> [WHAT YOU WILL DO]: Output the full listing below exactly; the images stay out.
________________________________________
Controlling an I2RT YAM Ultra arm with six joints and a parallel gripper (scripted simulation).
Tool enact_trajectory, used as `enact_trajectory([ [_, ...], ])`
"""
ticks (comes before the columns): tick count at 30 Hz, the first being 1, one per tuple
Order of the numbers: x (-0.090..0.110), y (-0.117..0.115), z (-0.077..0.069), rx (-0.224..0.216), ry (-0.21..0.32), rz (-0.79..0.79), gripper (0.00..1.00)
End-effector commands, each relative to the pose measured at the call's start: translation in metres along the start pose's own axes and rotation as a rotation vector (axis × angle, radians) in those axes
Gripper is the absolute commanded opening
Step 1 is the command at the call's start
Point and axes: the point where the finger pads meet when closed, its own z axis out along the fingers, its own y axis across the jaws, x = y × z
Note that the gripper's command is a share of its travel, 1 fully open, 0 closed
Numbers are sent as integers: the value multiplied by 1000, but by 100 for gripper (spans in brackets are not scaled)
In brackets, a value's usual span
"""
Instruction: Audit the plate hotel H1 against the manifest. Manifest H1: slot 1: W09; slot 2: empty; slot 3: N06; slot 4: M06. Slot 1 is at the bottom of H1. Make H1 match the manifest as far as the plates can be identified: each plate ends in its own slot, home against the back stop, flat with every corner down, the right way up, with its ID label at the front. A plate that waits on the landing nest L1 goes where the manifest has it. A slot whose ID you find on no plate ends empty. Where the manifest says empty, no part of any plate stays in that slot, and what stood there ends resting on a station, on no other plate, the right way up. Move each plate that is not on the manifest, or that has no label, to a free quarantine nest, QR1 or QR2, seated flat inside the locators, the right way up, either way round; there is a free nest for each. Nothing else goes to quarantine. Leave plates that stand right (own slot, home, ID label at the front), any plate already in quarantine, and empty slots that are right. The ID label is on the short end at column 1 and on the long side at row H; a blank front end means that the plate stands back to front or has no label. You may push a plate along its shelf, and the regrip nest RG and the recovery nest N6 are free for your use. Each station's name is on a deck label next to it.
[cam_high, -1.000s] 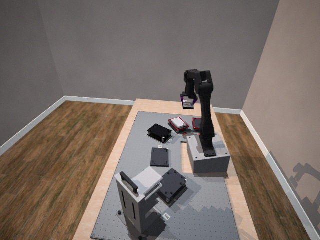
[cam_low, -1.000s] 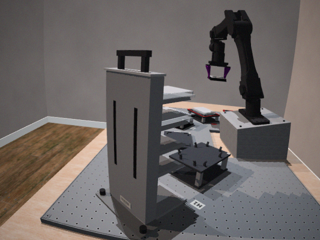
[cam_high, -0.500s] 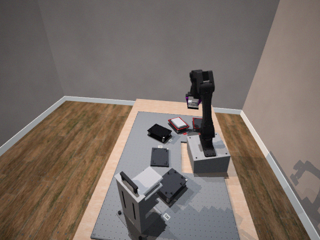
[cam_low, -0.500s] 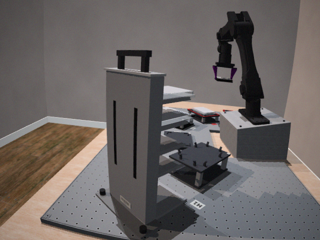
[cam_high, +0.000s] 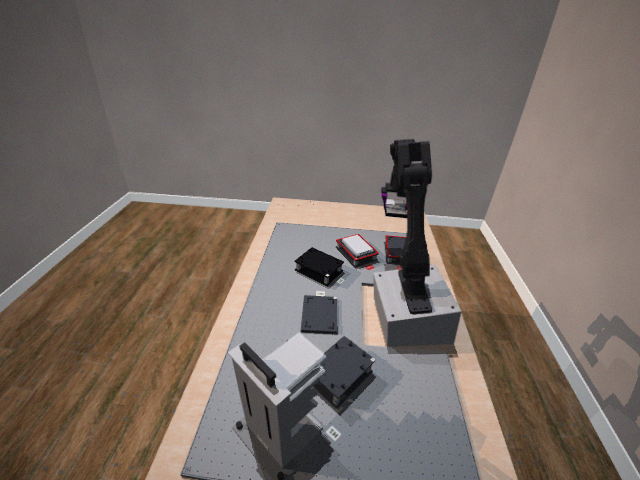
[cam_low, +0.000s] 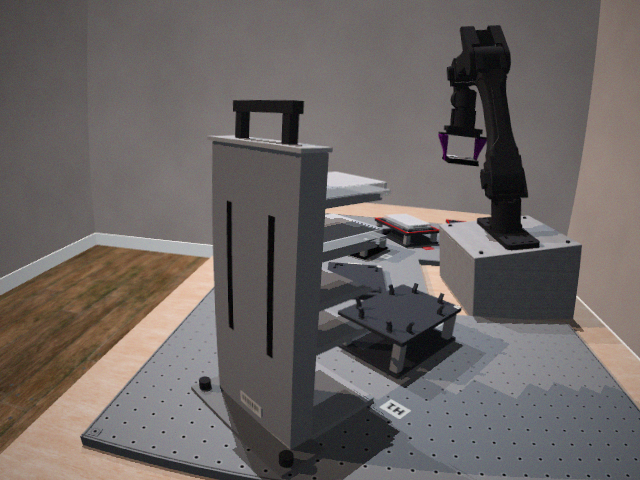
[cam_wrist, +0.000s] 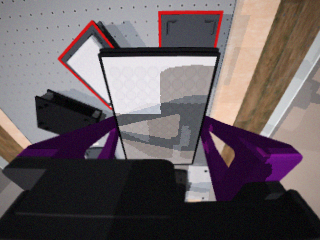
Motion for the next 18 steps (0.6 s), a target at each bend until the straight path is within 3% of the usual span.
enact_trajectory([
  [1, -7, -10, -8, 0, -27, -16, 86],
  [18, -24, -57, -8, 2, -28, -16, 86],
])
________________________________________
> [RESPONSE FOR THIS EXERCISE]:
Controlling an I2RT YAM Ultra arm with six joints and a parallel gripper (scripted simulation).
Tool enact_trajectory, used as `enact_trajectory([ [_, ...], ])`
"""
ticks (comes before the columns): tick count at 30 Hz, the first being 1, one per tuple
Order of the numbers: x (-0.090..0.110), y (-0.117..0.115), z (-0.077..0.069), rx (-0.224..0.216), ry (-0.21..0.32), rz (-0.79..0.79), gripper (0.00..1.00)
End-effector commands, each relative to the pose measured at the call's start: translation in metres along the start pose's own axes and rotation as a rotation vector (axis × angle, radians) in those axes
Gripper is the absolute commanded opening
Step 1 is the command at the call's start
Point and axes: the point where the finger pads meet when closed, its own z axis out along the fingers, its own y axis across the jaws, x = y × z
Note that the gripper's command is a share of its travel, 1 fully open, 0 closed
Numbers are sent as integers: the value multiplied by 1000, but by 100 for gripper (spans in brackets are not scaled)
In brackets, a value's usual span
"""
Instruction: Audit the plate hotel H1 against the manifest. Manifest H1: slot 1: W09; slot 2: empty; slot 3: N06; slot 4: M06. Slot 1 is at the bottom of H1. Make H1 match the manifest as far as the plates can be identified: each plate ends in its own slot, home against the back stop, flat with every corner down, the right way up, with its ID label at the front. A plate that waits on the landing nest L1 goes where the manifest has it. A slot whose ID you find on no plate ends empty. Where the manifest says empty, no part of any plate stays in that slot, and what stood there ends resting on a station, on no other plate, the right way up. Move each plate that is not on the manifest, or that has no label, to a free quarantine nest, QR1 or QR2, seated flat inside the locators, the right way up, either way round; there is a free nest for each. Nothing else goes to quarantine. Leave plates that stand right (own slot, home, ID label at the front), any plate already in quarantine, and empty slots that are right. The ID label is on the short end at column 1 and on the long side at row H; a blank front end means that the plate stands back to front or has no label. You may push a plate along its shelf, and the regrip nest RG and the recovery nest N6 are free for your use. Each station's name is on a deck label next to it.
[cam_high, -1.000s] 
[cam_low, -1.000s] 
[cam_high, -0.500s] 
[cam_low, -0.500s] 
[cam_high, +0.000s] 
[cam_low, +0.000s] 
[cam_wrist, +0.000s] 
Motion for the next 18 steps (0.6 s), a target at each bend until the straight path is within 3% of the usual span.
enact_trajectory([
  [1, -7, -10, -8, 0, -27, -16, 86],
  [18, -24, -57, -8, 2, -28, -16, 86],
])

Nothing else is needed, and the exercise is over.